The messianic fervor around Oslo came to an end with the Second Intifada, but the hatred of Netanyahu did not. Indeed, one of the most unfortunate aspects of the last generation of Israeli politics has been the extent to which it has turned entirely around the personality of a single man, a demon-or-savior named Netanyahu.
This dynamic is not entirely his fault – all blaming him does is absolve others of responsibility – but it has certainly made Israeli political discourse unbearably anti-policy, ill-tempered, and dull.
LIKE SHAVIT, I too have moved around politically, or perhaps the map has moved around me. I left Eli in 2001, at the height of the Second Intifada. My second-grader’s school bus had been shot up by Palestinians armed through the Oslo Accords. The bus had been bullet-proofed, nobody was hurt, and my son was delighted at the adventure, but his mother and I were not. So we moved to Jerusalem.
I opposed Ariel Sharon’s withdrawal from Gaza in 2005, mainly for strategic security rather than religious-historical reasons. But I also felt a bit of a shock when I went to the settlement of Kfar Darom to observe and protest, and was confronted with an enormous camp of quasi-messianic religious settlers on the same side as me on policy but whom I can define today only as wackadoodle. These were no longer my people; I’m not sure they ever were.

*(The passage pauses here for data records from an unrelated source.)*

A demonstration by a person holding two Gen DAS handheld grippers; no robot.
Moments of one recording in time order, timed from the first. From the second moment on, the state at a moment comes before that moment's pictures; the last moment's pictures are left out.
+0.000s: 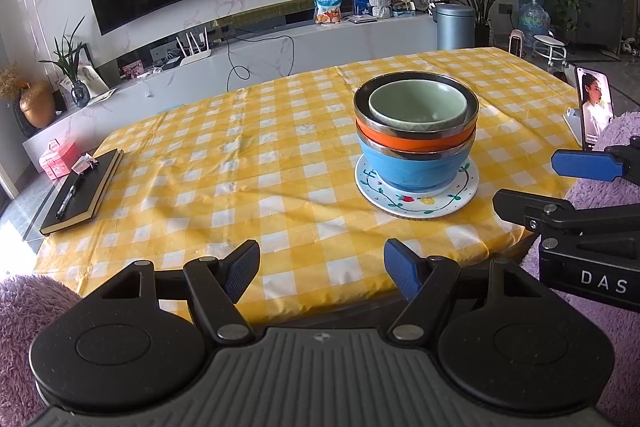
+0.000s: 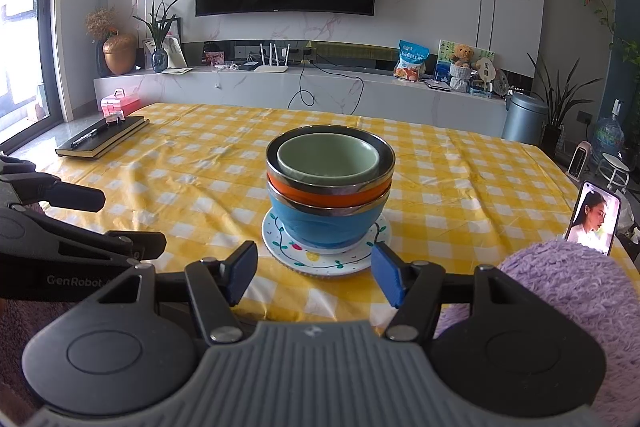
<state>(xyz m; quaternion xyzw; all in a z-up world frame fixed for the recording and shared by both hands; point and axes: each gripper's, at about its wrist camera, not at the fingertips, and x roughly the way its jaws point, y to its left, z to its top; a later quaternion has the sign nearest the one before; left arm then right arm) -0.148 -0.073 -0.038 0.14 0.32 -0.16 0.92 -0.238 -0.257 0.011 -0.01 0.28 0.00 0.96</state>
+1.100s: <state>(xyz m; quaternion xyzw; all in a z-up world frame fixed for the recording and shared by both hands) -0.148 -0.072 -0.038 0.14 0.32 -0.16 0.92 -0.237 -0.256 0.010 -0.01 0.28 0.01 0.96</state>
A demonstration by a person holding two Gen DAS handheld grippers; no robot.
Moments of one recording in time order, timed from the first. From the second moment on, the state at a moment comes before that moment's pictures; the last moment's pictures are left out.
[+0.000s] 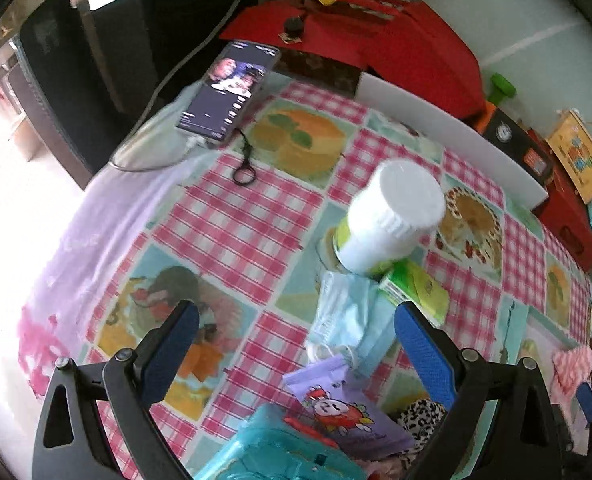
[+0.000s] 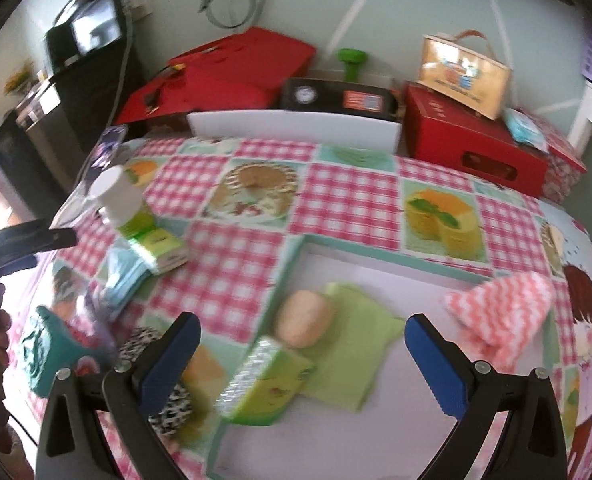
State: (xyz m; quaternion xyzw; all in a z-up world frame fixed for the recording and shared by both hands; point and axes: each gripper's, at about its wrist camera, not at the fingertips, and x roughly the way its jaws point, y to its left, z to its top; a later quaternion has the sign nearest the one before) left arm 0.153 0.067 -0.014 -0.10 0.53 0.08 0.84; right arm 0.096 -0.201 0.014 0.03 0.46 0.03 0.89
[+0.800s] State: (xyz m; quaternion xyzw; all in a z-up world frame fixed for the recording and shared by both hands) left arm 0.174 0.079 -0.063 -0.09 0.69 -0.03 0.72; right arm 0.088 -0.106 -0.018 -0.06 0.50 0.17 0.85
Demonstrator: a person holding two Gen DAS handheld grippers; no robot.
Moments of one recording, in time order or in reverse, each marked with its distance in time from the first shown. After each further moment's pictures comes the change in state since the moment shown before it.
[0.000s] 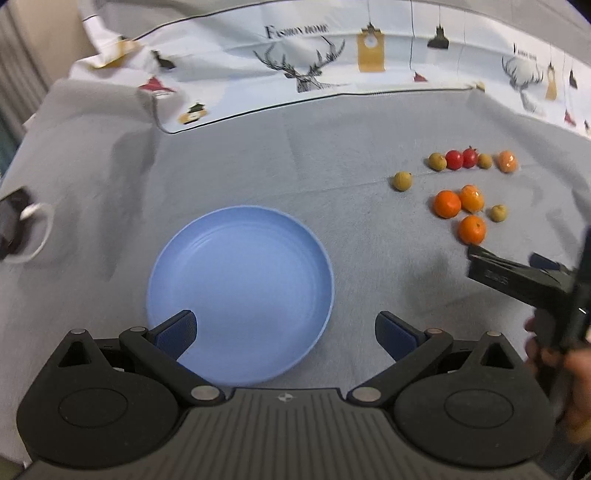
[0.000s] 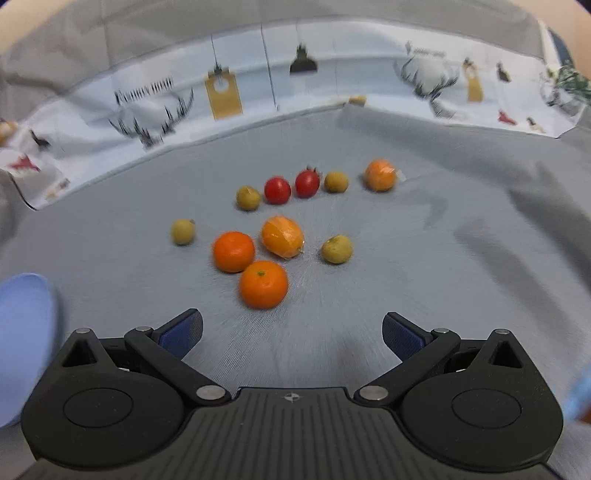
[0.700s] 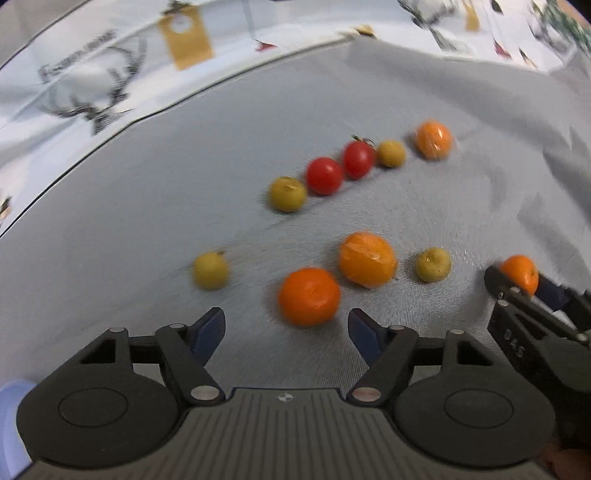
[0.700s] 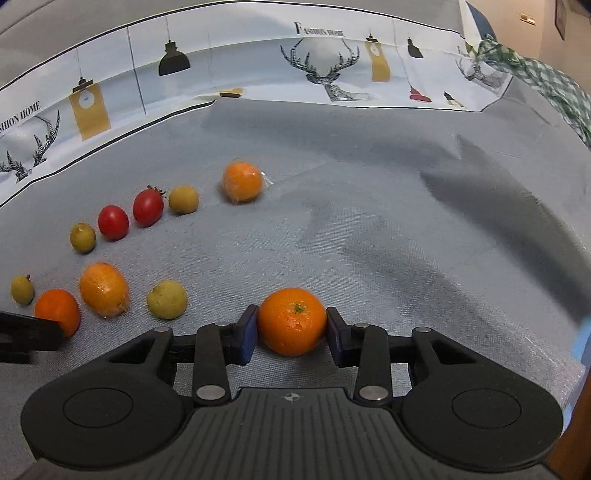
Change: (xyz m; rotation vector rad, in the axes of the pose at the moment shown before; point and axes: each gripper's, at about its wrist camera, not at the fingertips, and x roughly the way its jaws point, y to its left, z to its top) left arm 0.156 -0.189 0.101 0.300 -0.013 -0.190; right arm 0.029 -0.075 0.018 0.171 -0.044 -0.246
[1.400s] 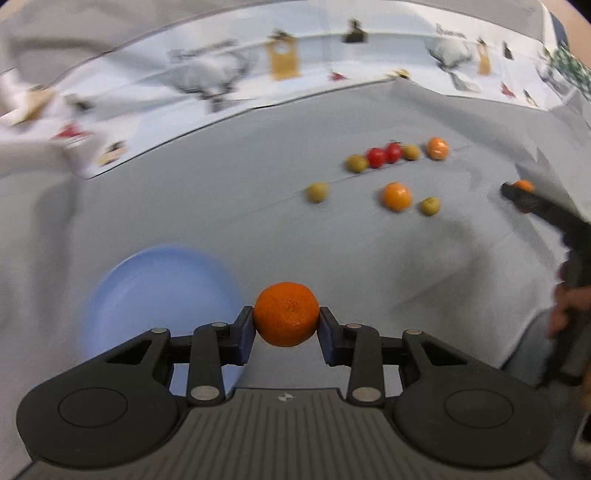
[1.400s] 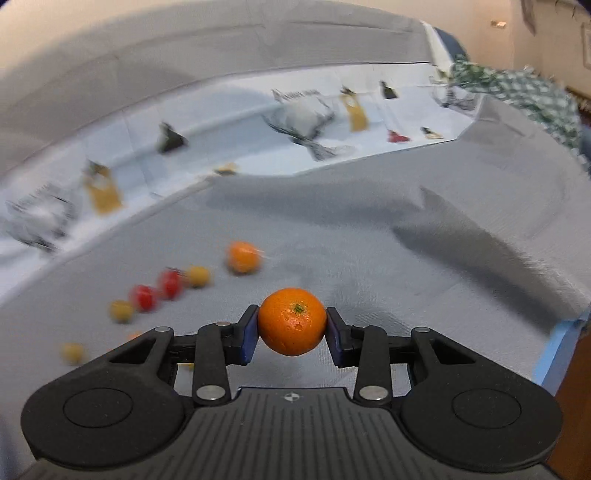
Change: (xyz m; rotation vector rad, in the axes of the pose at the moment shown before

I strongly opposed Aharon Barak’s judicial revolution back then as well, and have long believed in the need for change. I believe in a Jewish state, one that is an authentic home for the Jewish people. This automatically will mean a certain emphasis in terms of symbolism, holidays, and public education: teaching Jewish history, the Bible, the Oral tradition, alongside Israeli and Zionist history. I supported the 2018 Nation-State law.
But I also believe in democracy, equality before the law, and protection of minority rights. I think the extent to which Jewish symbols and content should reign should not extend, for example, to disproportionate public funding for infrastructure, schooling, or any other government service. There is no justification for Arab citizens to suffer structural neglect. Nor is it wise in the long term.
Democracy requires the protection of rights and equality for all citizens. The proposed reforms will eviscerate them, and I’m furious at Netanyahu for betraying Israeli democracy by even proposing them.
And so we find ourselves living a déjà-vu. Once again, a narrow government is trying to unilaterally change the rules of the game in a way that is guaranteed to bring consequences far worse than the problem they are solving. Once again, massive protests have filled the streets. Rhetoric is hot.
It is both trite and grotesque to point to the Rabin assassination as a personal warning to Netanyahu today. But one cannot escape the sense that terrible things may yet happen.
There will be a huge temptation to make political hay out of those terrible things. But just as I won’t blame either Netanyahu or Rabin (as some extremists did) for the assassination, I won’t blame either Netanyahu or today’s opposition leaders for whatever may yet come. Evil should be blamed on those who perpetrate it.
But that doesn’t mean such a tragedy is inevitable, either.
It is commonplace in Israel that “only the Left can make war, only the Right can make peace.” Fundamental change requires broad consensus or, failing that, overwhelming force. In the absence of both, you will necessarily have rupture. Those who insist on rupture are gambling with our national future.
It’s time to put an end to this gamble.
The author is a writer, translator, and editor of Jewish Priorities: Sixty-Five Proposals for the Future of Our People (Wicked Son, 2023). He resides in Jerusalem.